I would like each line of the data that holds the word "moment" copied out.

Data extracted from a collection
----------

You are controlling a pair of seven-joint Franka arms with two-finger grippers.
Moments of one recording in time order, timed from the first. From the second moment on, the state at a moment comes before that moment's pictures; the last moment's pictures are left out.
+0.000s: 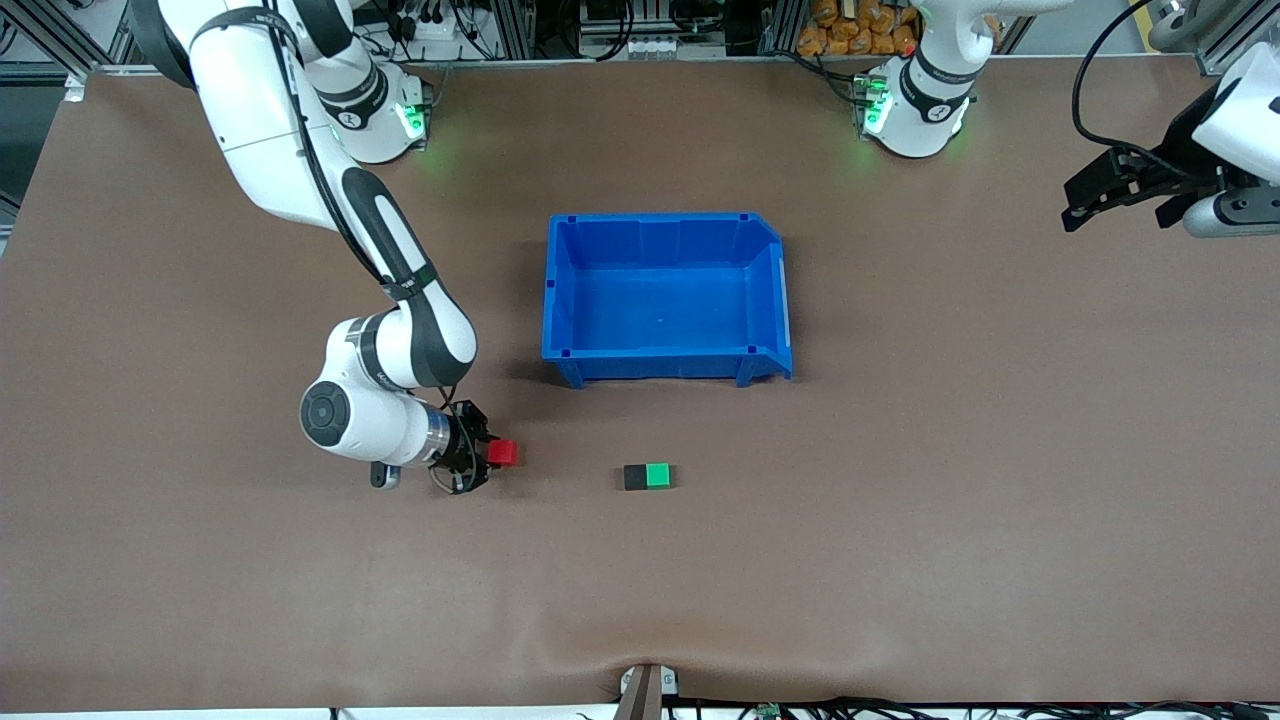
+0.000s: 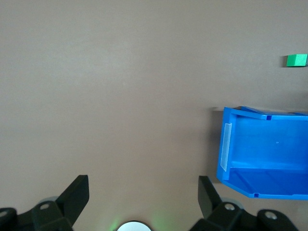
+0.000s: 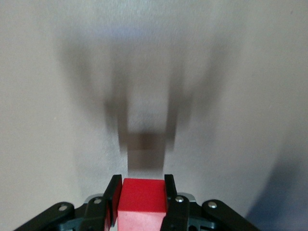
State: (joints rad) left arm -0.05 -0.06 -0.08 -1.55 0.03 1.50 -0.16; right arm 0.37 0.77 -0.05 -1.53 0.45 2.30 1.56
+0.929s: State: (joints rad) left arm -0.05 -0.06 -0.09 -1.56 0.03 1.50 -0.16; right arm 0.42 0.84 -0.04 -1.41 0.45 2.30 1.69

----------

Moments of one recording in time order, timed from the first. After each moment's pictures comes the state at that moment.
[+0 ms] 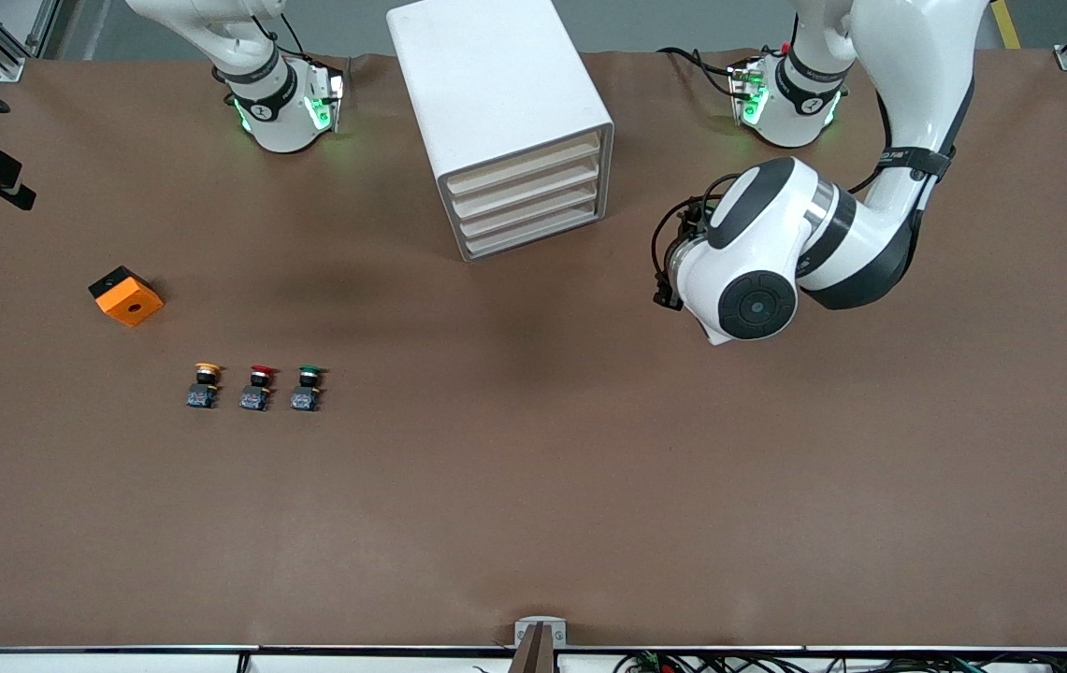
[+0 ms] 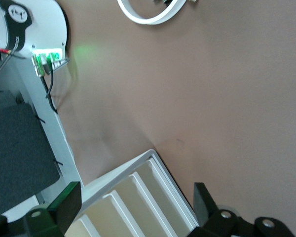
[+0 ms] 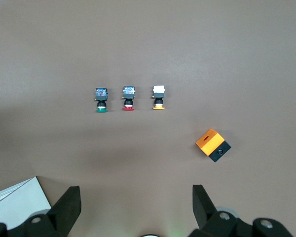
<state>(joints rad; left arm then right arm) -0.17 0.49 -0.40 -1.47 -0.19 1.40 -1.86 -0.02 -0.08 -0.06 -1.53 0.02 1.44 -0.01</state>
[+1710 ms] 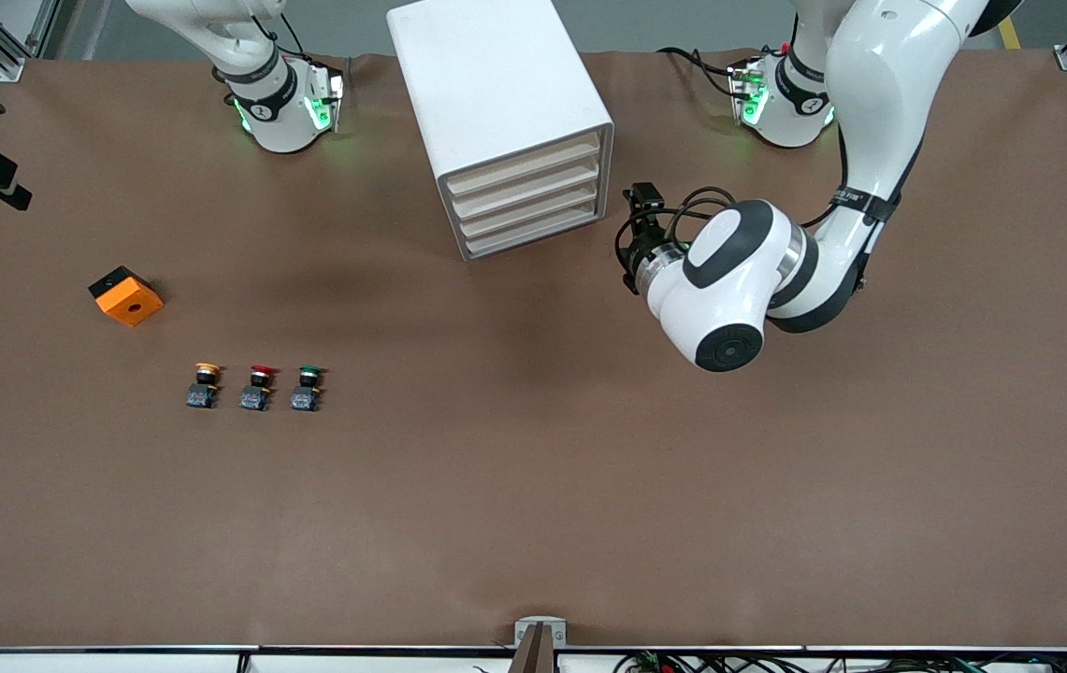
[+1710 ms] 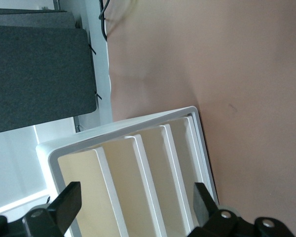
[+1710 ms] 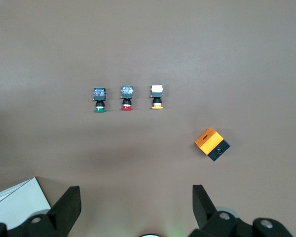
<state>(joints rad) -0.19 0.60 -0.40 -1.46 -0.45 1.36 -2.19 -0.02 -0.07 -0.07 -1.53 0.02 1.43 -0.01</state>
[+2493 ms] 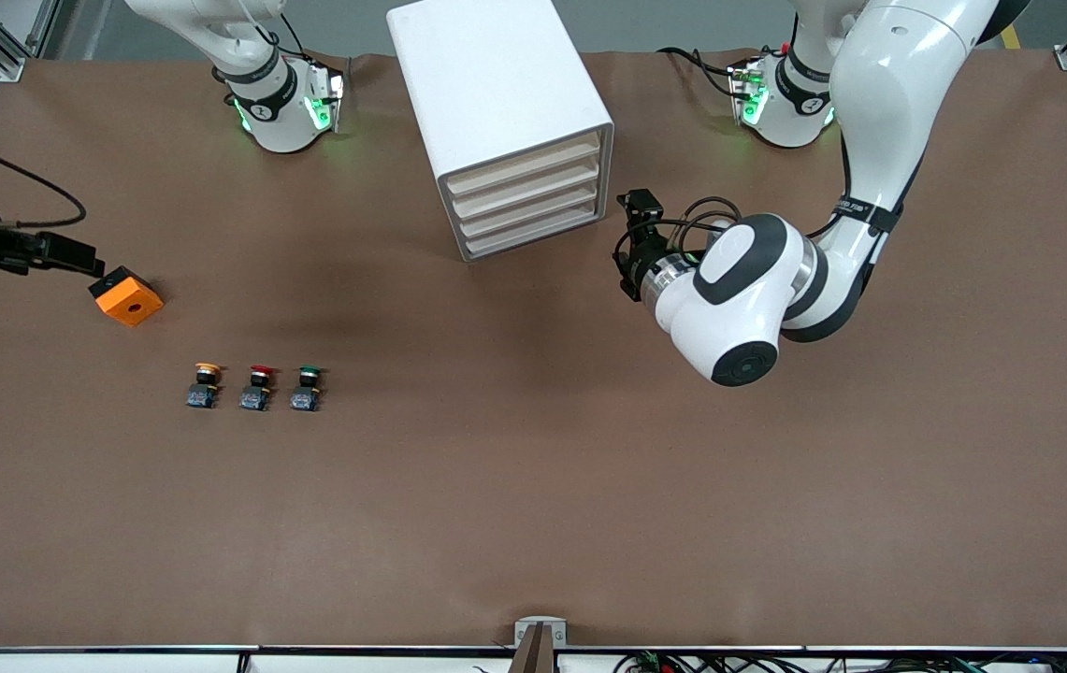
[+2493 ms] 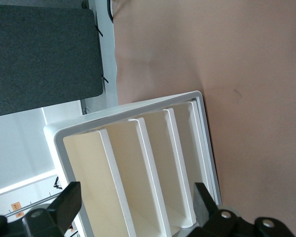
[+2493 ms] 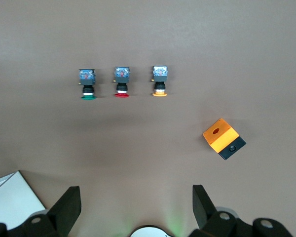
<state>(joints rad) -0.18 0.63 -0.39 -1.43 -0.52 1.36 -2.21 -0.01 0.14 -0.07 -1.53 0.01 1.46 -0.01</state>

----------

Expected answer:
Moments of one recording in time order, timed from the first. From the second moment on, the state at a moment comes before that moment's pictures; the last moment's pictures are left out.
Moments of one recording in time order, timed from the first. After each moment's pictures comes the state at that moment.

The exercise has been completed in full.